TASK OBJECTIVE
Quote the whole listing exactly. Leave the pictures out of your copy.

[Opening DATA BELOW section]

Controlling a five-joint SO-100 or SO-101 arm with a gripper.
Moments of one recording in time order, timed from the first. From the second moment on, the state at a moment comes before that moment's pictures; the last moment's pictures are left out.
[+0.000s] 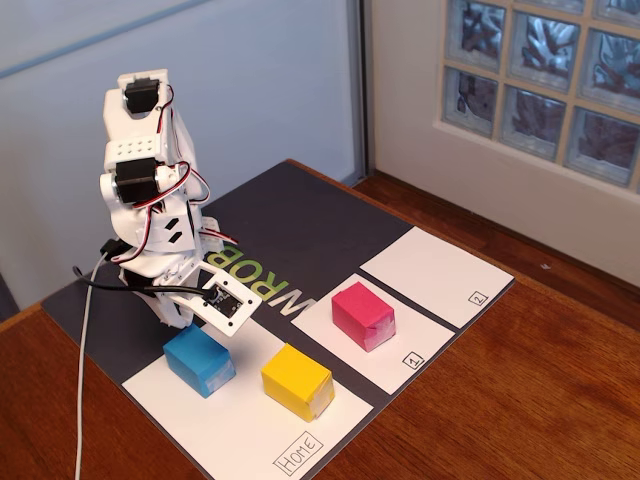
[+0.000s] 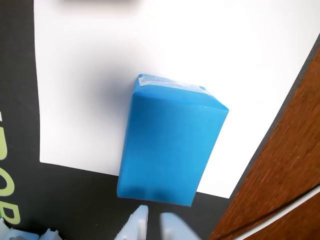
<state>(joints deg) 36.7 98.3 105.3 71.0 39.8</state>
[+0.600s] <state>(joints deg) 30.7 97.7 105.3 71.1 43.9</state>
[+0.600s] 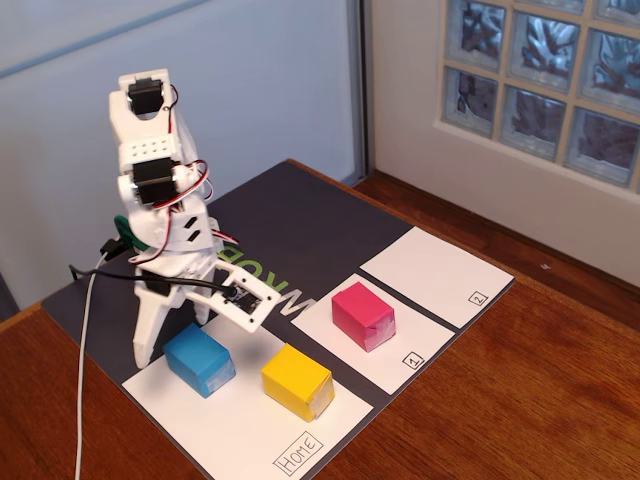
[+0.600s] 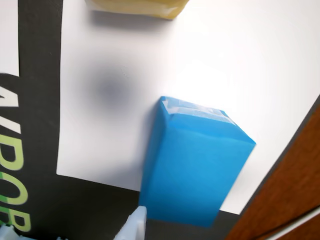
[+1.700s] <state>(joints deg) 27.0 93.1 123.1 54.8 52.1</state>
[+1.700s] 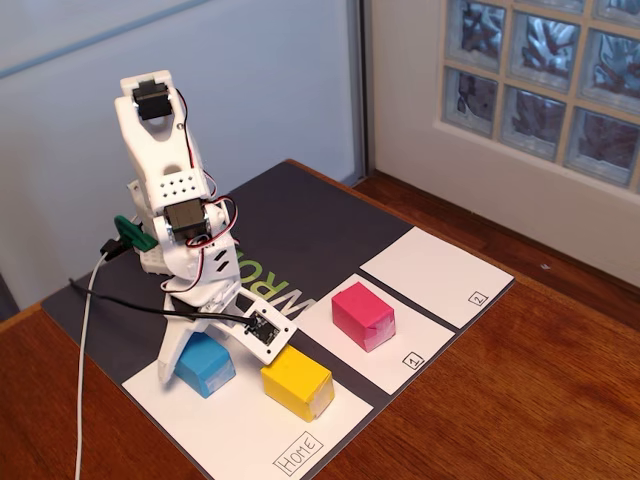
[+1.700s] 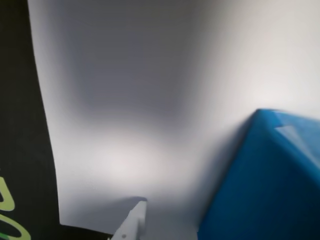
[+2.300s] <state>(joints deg) 29.1 97.1 123.2 53.6 48.4</state>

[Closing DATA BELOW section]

YOUR RESPONSE
Controlling a five-joint SO-100 or SO-101 arm with a gripper.
Moments of one recording in time order, timed from the first. From the second moment on, the state at a moment comes before that moment's pictures; the last moment's pictures are left out.
[+0.000s] 
[+0.000s] 
<state>(joints deg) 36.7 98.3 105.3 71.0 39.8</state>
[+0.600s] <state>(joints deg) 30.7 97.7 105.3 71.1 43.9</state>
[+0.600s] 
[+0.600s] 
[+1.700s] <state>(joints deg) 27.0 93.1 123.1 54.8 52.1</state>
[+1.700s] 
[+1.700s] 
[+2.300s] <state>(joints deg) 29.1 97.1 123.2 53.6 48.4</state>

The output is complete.